• [Task details]
Each line of the data has to be retyped exactly as it is.

• [Excerpted records]
######
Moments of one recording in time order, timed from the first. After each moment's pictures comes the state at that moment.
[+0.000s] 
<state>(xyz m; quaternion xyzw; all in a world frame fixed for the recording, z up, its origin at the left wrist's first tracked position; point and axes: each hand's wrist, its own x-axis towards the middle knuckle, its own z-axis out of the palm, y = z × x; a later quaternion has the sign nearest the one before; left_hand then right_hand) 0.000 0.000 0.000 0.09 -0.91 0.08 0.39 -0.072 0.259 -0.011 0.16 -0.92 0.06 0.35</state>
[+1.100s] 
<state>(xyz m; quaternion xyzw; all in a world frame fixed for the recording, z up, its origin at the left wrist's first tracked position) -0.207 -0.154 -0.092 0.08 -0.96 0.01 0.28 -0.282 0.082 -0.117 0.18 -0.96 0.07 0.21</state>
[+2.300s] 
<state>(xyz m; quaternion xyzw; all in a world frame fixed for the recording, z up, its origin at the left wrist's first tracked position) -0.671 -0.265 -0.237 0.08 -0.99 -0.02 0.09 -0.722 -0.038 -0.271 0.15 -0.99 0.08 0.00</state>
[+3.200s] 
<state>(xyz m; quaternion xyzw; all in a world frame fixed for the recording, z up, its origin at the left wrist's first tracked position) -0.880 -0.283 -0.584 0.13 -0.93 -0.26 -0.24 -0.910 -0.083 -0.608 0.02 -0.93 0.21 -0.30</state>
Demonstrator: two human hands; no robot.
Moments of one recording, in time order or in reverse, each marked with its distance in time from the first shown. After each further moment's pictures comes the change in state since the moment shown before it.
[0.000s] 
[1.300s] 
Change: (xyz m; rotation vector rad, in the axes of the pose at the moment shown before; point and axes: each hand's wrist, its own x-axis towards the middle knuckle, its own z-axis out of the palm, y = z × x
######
• [Response below]
Moments of one recording in time order, timed from the first. After each moment's pictures comes the state at that moment.
[+0.000s] 
<state>(xyz m; quaternion xyzw; all in a world frame fixed for the recording, z up, its origin at the left wrist's first tracked position; point and axes: each hand's wrist, its own x-axis towards the middle knuckle, its own z-axis out of the palm, y = z × x; a later quaternion has the sign nearest the one before; left_hand then right_hand) 0.000 0.000 0.000 0.09 -0.91 0.08 0.39 -0.072 0.259 -0.011 0.16 -0.92 0.06 0.35</state>
[+1.100s] 
<state>(xyz m; quaternion xyzw; all in a world frame fixed for the recording, z up, its origin at the left wrist's first tracked position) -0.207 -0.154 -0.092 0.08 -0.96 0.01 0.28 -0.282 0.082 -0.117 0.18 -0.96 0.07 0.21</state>
[+2.300s] 
<state>(xyz m; quaternion xyzw; all in a world frame fixed for the recording, z up, its origin at the left wrist's first tracked position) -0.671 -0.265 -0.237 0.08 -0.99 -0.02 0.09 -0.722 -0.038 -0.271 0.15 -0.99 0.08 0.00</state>
[+3.200s] 
<state>(xyz m; quaternion xyzw; all in a world frame fixed for the recording, z up, its origin at the left wrist's first tracked position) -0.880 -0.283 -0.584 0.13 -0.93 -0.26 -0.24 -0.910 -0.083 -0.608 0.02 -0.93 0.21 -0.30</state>
Demonstrator: two human hands; no robot.
Moments of one recording, in time order or in reverse, each marked with its distance in time from the first shown. After each further moment's pictures comes the change in state since the moment shown before it.
[0.000s] 
[1.300s] 
Change: (xyz m; rotation vector rad, in the axes of the pose at the moment shown before; point and axes: each hand's wrist, its own x-axis towards the middle knuckle, its own z-axis out of the palm, y = z × x

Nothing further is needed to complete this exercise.